-- Task directions --
The records below are to be duplicated character for character.
*** Excerpted records Section Begins ***
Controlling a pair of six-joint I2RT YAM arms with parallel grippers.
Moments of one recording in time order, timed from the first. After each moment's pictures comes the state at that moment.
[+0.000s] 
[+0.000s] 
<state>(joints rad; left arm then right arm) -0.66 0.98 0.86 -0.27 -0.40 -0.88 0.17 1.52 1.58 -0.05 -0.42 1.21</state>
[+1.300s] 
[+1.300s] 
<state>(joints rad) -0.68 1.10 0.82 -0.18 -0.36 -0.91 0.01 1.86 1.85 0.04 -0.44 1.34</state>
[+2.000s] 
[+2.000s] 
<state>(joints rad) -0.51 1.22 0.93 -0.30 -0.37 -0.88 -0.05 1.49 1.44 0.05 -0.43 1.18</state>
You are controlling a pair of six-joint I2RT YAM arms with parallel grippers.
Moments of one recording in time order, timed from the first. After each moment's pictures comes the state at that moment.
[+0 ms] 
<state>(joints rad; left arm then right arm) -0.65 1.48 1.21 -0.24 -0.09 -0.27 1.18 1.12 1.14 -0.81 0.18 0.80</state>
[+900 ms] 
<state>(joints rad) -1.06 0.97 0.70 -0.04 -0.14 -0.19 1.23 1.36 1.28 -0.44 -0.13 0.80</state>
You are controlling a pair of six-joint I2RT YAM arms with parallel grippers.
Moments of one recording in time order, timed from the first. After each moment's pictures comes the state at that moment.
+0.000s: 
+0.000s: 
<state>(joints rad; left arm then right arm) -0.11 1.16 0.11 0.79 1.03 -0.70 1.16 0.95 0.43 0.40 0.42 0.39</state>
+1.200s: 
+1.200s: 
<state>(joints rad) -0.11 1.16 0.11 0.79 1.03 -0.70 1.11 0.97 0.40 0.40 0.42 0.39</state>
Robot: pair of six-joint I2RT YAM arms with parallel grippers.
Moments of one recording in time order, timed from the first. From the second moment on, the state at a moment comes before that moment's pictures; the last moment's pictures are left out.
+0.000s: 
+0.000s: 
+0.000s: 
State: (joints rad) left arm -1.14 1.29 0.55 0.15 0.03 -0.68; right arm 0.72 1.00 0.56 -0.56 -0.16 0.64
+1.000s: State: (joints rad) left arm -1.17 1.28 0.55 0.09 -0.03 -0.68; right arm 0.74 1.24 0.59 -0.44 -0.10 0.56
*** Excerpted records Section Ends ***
-- Exercise answer --
Controlling a pair of six-joint I2RT YAM arms with parallel grippers.
Moments of one recording in time order, timed from the first. After each moment's pictures comes the state at that moment.
[+0.000s] 
[+0.000s] 
<state>(joints rad; left arm then right arm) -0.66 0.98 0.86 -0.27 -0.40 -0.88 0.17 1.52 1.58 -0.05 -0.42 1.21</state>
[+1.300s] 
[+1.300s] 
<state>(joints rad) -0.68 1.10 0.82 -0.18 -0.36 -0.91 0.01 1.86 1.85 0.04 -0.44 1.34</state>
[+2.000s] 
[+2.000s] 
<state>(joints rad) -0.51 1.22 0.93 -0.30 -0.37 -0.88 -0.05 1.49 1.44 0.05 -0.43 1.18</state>
You are controlling a pair of six-joint I2RT YAM arms with parallel grippers.
Moments of one recording in time order, timed from the first. After each moment's pictures comes the state at that moment.
[+0 ms] 
<state>(joints rad; left arm then right arm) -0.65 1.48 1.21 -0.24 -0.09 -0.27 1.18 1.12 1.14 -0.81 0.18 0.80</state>
[+900 ms] 
<state>(joints rad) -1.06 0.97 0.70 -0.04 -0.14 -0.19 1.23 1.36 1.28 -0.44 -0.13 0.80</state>
You are controlling a pair of six-joint I2RT YAM arms with parallel grippers.
Moments of one recording in time order, timed from the first. After each moment's pictures comes the state at that moment.
+0.000s: 
+0.000s: 
<state>(joints rad; left arm then right arm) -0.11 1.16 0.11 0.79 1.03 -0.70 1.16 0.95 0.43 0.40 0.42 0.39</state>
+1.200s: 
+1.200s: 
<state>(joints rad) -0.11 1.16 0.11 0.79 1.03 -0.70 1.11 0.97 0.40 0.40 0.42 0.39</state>
Robot: pair of six-joint I2RT YAM arms with parallel grippers.
Moments of one recording in time order, timed from the first. From the second moment on, the state at a moment comes before that moment's pictures; the last moment's pictures are left out.
+0.000s: 
+0.000s: 
+0.000s: 
State: (joints rad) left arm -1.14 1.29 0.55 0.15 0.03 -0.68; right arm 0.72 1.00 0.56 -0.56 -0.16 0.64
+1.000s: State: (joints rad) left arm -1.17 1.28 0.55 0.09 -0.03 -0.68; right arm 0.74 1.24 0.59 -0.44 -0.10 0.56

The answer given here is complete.